◆ **Task instructions**: From the records below, output exactly the lines running from the line containing "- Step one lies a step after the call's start" through the line containing "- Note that", and no others.

◆ **Data for processing**:
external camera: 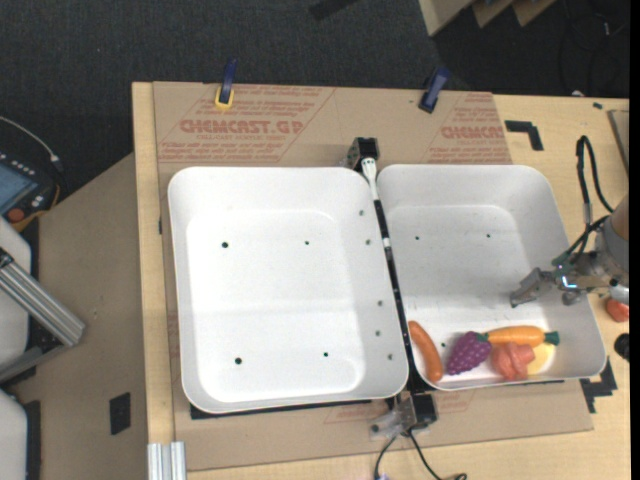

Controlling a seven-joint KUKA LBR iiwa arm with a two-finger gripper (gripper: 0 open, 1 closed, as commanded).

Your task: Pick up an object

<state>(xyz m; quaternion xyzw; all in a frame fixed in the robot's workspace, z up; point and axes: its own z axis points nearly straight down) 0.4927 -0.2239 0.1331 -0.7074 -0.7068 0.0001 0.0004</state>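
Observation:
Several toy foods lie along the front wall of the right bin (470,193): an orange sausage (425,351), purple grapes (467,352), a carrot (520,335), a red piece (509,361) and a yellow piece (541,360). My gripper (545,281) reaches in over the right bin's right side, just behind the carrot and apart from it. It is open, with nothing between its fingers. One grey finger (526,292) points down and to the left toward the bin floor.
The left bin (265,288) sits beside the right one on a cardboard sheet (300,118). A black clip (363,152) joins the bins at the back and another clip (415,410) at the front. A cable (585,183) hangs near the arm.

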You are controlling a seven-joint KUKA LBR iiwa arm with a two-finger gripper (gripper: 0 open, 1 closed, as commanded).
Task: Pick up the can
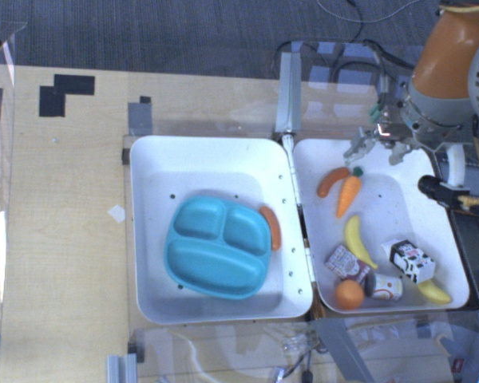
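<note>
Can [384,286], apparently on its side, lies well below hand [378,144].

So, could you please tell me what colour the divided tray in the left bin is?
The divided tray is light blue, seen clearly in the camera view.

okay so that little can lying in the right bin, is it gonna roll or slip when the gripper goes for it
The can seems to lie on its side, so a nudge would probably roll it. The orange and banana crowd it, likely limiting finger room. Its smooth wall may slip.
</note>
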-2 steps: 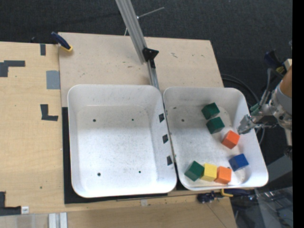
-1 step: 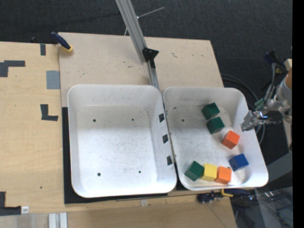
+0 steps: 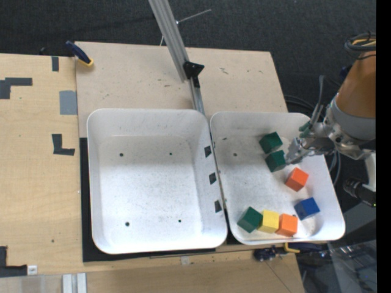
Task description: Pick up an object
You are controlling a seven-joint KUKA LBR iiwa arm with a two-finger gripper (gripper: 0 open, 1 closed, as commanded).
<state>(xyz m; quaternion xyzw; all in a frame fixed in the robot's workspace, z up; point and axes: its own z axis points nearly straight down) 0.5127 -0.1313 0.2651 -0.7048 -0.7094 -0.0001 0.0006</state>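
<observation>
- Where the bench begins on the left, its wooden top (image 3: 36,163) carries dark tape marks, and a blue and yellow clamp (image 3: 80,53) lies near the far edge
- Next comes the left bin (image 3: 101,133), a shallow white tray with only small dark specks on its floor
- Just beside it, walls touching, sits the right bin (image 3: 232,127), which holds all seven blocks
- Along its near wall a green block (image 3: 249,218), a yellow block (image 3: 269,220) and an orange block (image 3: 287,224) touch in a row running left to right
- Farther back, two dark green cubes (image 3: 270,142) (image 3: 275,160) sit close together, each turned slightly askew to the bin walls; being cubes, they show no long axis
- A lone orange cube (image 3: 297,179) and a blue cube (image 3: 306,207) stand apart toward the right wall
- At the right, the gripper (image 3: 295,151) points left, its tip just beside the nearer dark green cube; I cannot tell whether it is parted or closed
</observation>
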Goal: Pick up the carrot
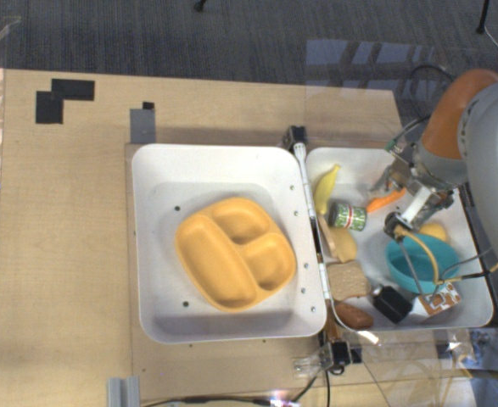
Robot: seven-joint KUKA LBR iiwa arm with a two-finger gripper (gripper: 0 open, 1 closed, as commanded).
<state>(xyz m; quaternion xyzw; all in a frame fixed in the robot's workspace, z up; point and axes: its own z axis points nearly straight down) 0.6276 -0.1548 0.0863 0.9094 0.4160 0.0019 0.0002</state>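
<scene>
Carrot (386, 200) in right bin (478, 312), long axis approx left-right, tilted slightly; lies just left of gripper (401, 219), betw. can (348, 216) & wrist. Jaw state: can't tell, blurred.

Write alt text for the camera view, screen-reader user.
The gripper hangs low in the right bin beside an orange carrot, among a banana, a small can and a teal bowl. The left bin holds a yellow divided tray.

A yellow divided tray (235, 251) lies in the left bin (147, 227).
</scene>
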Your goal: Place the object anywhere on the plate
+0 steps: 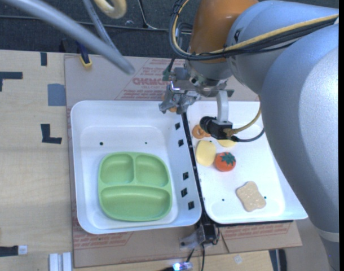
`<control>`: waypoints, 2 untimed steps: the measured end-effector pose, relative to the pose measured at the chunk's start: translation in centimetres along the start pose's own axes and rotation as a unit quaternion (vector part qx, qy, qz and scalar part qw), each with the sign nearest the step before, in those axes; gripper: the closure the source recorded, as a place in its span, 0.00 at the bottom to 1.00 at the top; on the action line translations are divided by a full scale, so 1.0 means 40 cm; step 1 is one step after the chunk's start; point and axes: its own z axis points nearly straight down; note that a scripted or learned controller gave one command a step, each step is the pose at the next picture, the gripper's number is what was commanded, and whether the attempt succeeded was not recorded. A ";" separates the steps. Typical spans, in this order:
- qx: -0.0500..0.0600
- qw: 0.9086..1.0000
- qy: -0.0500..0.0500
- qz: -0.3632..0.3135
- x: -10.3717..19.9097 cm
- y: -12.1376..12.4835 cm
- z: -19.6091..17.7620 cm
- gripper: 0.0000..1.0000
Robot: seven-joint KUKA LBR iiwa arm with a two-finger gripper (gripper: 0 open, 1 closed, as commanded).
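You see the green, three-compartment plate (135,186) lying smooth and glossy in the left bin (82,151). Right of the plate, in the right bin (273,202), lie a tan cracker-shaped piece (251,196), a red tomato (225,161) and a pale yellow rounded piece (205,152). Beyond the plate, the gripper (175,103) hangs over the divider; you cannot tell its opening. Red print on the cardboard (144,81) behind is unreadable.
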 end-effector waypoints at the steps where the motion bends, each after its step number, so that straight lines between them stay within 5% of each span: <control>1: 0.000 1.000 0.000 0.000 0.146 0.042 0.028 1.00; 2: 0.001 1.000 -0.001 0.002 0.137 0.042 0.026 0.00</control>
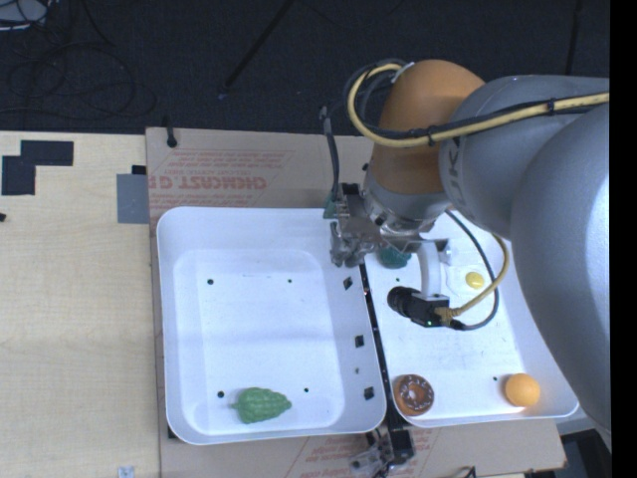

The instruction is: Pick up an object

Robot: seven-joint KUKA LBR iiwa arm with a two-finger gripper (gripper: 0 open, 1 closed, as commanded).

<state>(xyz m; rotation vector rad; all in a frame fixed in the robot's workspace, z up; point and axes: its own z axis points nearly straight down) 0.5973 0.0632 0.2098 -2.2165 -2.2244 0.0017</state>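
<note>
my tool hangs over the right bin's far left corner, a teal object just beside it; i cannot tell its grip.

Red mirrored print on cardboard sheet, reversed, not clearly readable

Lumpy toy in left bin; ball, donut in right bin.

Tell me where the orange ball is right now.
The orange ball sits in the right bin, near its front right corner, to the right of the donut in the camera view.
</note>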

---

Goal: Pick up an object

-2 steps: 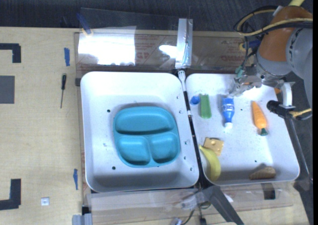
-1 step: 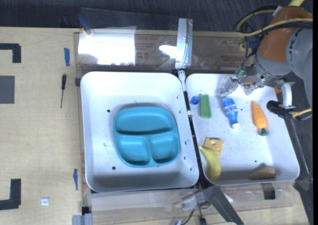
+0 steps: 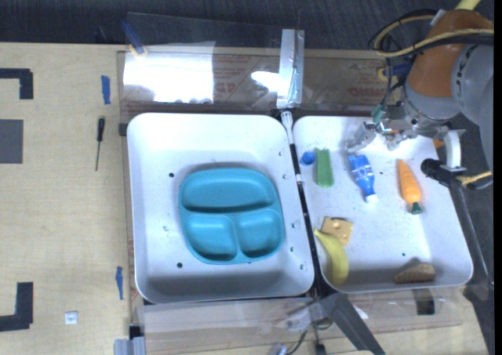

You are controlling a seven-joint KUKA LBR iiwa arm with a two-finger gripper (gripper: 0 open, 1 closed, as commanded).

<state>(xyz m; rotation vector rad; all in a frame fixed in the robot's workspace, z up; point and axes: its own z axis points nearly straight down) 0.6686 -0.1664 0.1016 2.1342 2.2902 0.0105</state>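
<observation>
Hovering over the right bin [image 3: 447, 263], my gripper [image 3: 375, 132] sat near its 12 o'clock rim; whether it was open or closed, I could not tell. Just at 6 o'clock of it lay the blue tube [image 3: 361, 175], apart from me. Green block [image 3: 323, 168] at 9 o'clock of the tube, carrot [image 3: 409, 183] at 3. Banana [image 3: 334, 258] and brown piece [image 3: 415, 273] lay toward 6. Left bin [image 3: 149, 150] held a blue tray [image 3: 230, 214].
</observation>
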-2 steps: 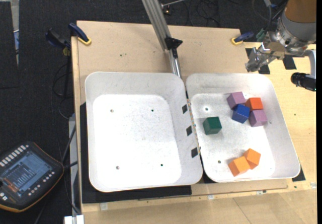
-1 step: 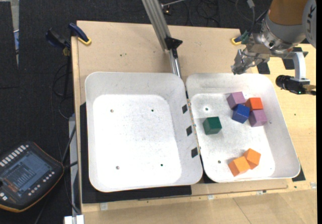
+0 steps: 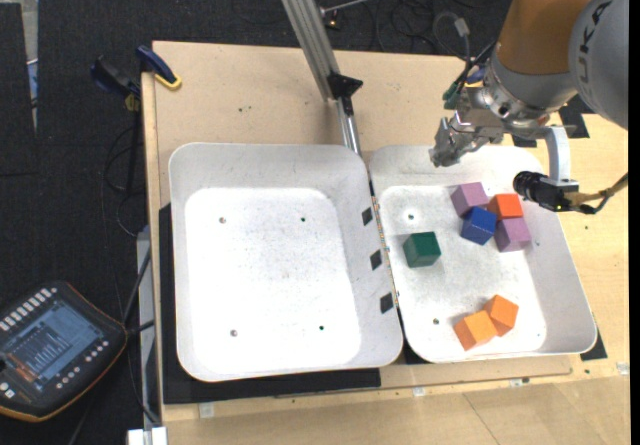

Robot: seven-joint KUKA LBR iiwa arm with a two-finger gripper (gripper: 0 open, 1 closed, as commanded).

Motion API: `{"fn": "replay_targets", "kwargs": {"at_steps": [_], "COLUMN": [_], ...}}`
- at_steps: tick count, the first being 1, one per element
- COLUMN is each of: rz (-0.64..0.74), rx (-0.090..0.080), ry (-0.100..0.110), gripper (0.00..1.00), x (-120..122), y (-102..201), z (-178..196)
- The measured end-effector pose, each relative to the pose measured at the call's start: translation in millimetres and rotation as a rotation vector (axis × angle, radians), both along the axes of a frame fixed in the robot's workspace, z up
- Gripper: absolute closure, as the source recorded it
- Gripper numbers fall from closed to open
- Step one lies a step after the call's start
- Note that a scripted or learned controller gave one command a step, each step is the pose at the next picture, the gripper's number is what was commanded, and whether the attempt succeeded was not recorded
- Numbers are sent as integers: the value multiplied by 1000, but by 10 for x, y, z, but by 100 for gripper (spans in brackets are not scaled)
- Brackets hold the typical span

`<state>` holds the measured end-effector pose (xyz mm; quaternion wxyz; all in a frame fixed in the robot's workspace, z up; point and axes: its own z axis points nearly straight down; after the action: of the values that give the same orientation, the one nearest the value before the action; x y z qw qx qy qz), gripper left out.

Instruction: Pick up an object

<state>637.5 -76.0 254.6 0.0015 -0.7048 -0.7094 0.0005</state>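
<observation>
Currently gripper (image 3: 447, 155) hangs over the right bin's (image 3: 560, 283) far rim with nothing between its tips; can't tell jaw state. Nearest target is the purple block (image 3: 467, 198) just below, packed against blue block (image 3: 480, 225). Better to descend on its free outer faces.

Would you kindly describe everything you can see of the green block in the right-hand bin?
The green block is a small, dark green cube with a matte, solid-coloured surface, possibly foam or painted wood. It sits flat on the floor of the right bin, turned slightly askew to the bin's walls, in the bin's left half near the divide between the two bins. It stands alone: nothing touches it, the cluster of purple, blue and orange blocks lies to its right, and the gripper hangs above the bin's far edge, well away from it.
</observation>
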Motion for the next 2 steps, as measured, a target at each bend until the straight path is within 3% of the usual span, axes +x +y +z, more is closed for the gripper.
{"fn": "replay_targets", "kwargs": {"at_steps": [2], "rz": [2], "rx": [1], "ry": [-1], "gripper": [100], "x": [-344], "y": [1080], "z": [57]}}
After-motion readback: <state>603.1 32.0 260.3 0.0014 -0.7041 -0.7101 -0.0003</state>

◆ **Solution to the problem**:
- Step one lies a step after the call's start
- Note that a scripted or learned controller gave one command a step, each step is the pose at the next picture, the gripper's number is what was commanded, and whether the attempt succeeded was not recorded

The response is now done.